=== INFORMATION PROVIDED ===
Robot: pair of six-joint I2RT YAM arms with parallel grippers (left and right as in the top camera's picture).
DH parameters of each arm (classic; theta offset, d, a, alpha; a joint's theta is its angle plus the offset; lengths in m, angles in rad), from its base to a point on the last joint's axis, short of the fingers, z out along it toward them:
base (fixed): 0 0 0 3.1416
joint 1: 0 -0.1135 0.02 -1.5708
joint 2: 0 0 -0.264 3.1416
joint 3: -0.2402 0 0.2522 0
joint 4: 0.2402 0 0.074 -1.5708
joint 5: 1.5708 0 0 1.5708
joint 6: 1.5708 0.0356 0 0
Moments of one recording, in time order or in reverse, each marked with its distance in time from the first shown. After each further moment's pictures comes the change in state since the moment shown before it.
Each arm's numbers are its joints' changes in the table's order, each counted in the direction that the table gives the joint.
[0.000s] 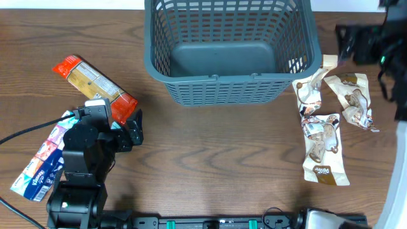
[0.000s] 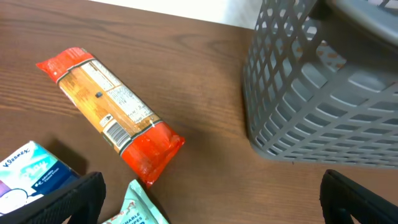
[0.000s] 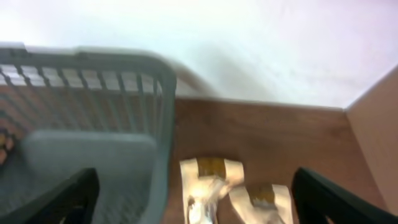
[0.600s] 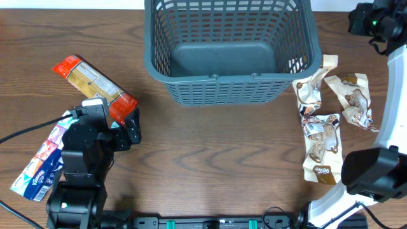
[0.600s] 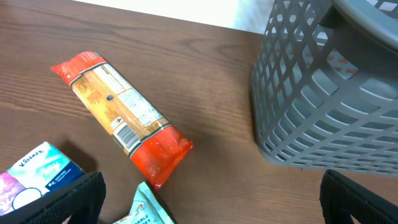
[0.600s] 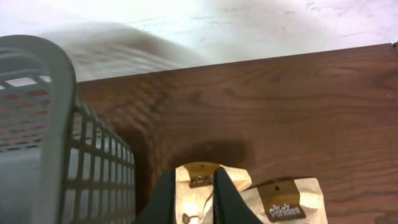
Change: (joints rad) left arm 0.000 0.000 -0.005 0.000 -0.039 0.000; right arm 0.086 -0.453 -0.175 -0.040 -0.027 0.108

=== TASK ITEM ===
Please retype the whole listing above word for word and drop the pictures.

=== RESULT ===
Robot: pair of six-joint I2RT YAM arms with parallel grippers (left and right as in the top camera's picture).
DH parameters of each arm (classic; theta offset, d, a, alpha; a joint's theta is its angle plus the offset; lengths in m, angles in rad), from its base to a point on the last joint's axis, short of the fingers, z out along it toward them:
base (fixed): 0 0 0 3.1416
joint 1: 0 -0.1135 0.02 -1.5708
joint 2: 0 0 -0.264 3.1416
joint 3: -0.2402 0 0.2522 0
joint 4: 0.2402 0 0.074 -1.5708
joint 5: 1.5708 0 0 1.5708
joint 6: 1.5708 0.0356 0 0
Moments of one recording, in time order or in reverse, each marked with its distance in time from the first shown. After each further moment's pictures comes the change in state since the moment shown before it.
Each arm's numbers are its joints' changes in the table's order, each counted in the direction that the table gives the joint.
[0.000s] 
[0.000s] 
[0.000s] 
[0.600s] 
[0.600s] 
[0.600s] 
Change: (joints rad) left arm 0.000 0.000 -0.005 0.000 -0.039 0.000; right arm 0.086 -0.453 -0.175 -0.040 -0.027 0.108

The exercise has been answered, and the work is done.